After migrating the layout page, it’s time to start working on the individual pages. I will start with the About page since it is the easiest and contains just a view with some static text. It’s all a matter of copying the controller and the view from the MVC5 solution to the new one.

Next I’ll work on the software details page. I did plan to start originally with the software overview page, but since that page makes use of a custom HTML helper I have decided to keep that for the next post.
So again, I copy over the controller code and this time the view model as well. Inside the view, we need to change the reference to Microsoft.AspNetCore.Mvc instead of System.Web.Mvc. Everything else stays the same, apart from the response caching part, which in my case I had to change this:
[OutputCache(Duration = 3600, VaryByParam = "softwareId")]
to this:
[ResponseCache(Duration = 3600, VaryByQueryKeys = new string[] { "softwareId" })]

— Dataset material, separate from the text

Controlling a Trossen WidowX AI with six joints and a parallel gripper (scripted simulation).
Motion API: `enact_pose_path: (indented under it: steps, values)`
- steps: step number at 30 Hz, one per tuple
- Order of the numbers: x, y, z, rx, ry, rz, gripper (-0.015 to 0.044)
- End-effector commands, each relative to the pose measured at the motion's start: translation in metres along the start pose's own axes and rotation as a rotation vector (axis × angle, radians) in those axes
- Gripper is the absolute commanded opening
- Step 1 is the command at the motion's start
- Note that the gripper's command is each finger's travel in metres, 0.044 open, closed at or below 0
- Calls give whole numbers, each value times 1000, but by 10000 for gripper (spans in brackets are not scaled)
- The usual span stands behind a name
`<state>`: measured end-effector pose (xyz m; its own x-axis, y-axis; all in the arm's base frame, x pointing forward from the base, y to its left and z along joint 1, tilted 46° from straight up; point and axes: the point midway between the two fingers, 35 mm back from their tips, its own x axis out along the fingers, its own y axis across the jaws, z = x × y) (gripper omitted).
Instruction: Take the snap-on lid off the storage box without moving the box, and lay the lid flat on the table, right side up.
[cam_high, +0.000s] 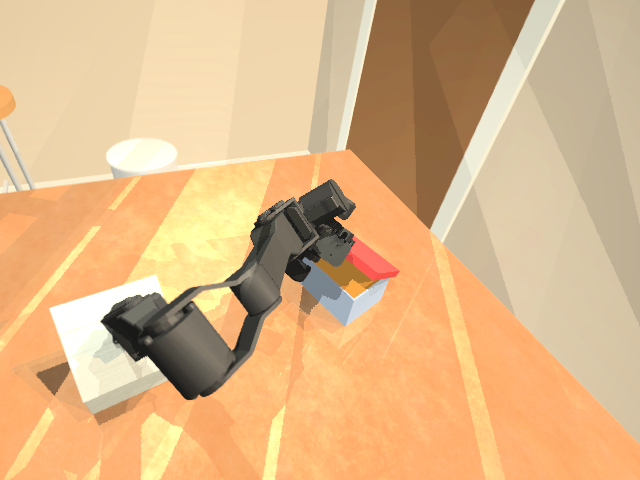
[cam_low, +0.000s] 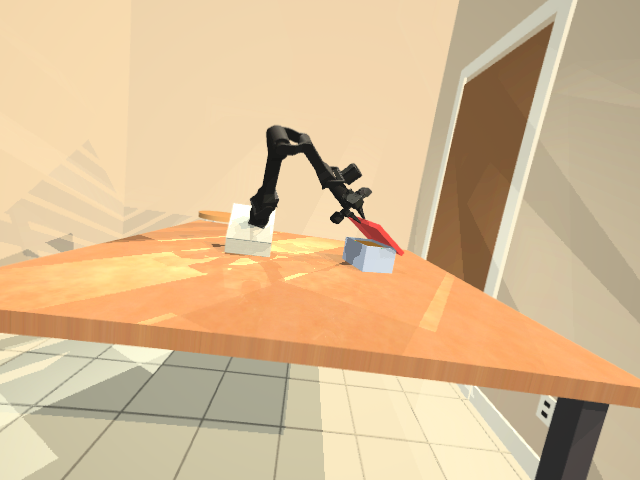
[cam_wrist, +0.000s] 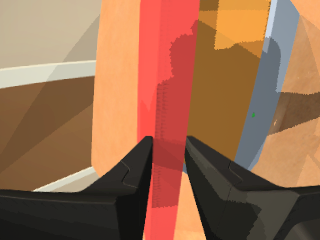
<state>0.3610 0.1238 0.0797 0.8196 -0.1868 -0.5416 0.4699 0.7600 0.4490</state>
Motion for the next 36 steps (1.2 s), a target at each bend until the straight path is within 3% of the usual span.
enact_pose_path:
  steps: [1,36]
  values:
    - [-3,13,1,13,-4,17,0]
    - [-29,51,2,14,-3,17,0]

As with mostly everything else, every feature that we want to use needs to be declared explicitly in .Net Core. For caching we need to reference Microsoft.AspNetCore.ResponseCaching and set it up in the Startup class. Add app.UseResponseCaching();
before app.UseMvc...
and services.AddResponseCaching();
before services.AddMvc()
.
Since I am also reading data from the data provider class, I will also need to add the required dependency injection configuration.
services.AddTransient<ISoftwareProvider, EFSoftwareProvider>();
Finally, I copy the views and notice that everything looks ok. It has to work, but then I realise that I did not set up the route to handle this detail page. However, adding a route is just as simple as it ever was:
routes.MapRoute(
"Software details",
"Software/{softwareId}/{title?}",
new { controller = "Software", action = "Details" });
And once again, I managed to migrate a page in a few easy steps.